Supplied material:
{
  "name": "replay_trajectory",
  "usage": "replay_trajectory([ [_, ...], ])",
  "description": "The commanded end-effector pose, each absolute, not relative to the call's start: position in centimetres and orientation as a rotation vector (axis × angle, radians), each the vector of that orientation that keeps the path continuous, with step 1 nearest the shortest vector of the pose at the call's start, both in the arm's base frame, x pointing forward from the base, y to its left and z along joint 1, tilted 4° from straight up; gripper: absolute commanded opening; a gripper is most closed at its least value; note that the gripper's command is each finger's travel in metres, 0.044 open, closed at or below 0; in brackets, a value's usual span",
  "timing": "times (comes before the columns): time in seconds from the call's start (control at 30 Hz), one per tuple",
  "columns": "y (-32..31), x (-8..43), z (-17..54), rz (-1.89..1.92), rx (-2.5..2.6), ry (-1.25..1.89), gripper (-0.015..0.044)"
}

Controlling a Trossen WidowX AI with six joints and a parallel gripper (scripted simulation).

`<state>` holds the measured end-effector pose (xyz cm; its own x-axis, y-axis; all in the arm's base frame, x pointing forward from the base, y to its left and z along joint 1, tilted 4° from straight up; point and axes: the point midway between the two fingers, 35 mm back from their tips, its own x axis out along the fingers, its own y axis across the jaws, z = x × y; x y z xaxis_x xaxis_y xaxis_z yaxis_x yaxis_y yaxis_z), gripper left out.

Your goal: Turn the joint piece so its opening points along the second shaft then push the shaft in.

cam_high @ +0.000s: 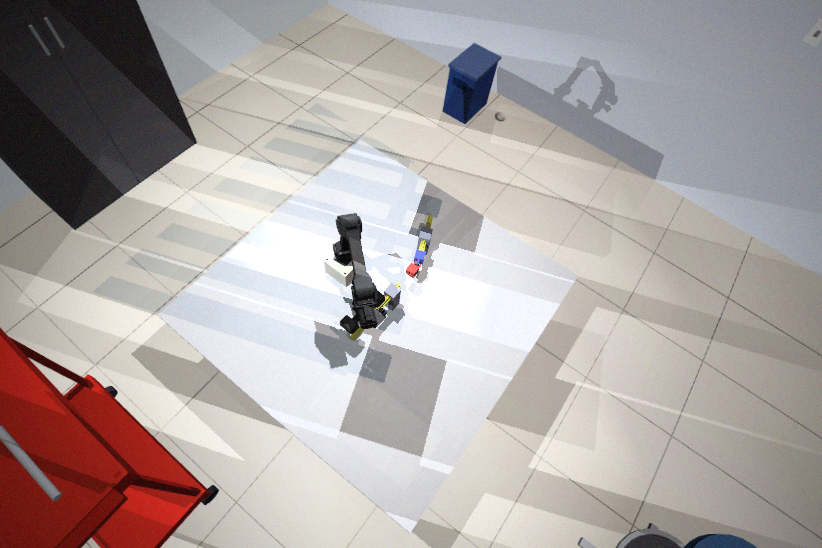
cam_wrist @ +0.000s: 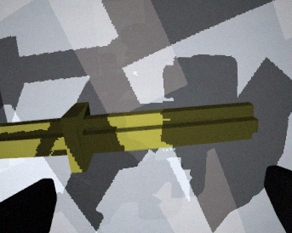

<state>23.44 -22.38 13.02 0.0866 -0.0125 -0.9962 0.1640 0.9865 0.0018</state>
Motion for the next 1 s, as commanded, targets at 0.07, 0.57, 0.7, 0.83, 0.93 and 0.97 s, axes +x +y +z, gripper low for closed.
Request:
replay_trajectory([
  [0.07,-22.8,23.4,12.6,-0.185,0.171,1.481,0.0440],
  [0.57,-23.1,23.6,10.2,-0.566,0.587,1.408,0.0440],
  [0.7,-23.2,23.7,9.6,-0.667,0.697,1.376,0.0440],
  [0.83,-23.2,23.7,9.0,-0.766,0.807,1.339,0.0440],
  [0.93,-23.2,23.7,8.5,-0.841,0.889,1.308,0.0440],
  [0.97,-23.3,23.7,8.3,-0.866,0.916,1.297,0.0440],
])
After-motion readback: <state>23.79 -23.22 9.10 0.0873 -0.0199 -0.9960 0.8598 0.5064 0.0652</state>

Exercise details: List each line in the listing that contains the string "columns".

Solution for this exercise:
  "timing": "times (comes before the columns): time in seconds from the call's start (control at 30 Hz), one per tuple",
  "columns": "y (-32..31), x (-8..43), z (-17..54), rz (-1.89..1.92), rx (-2.5..2.6), ry (-1.25..1.89), gripper (-0.015..0.044)"

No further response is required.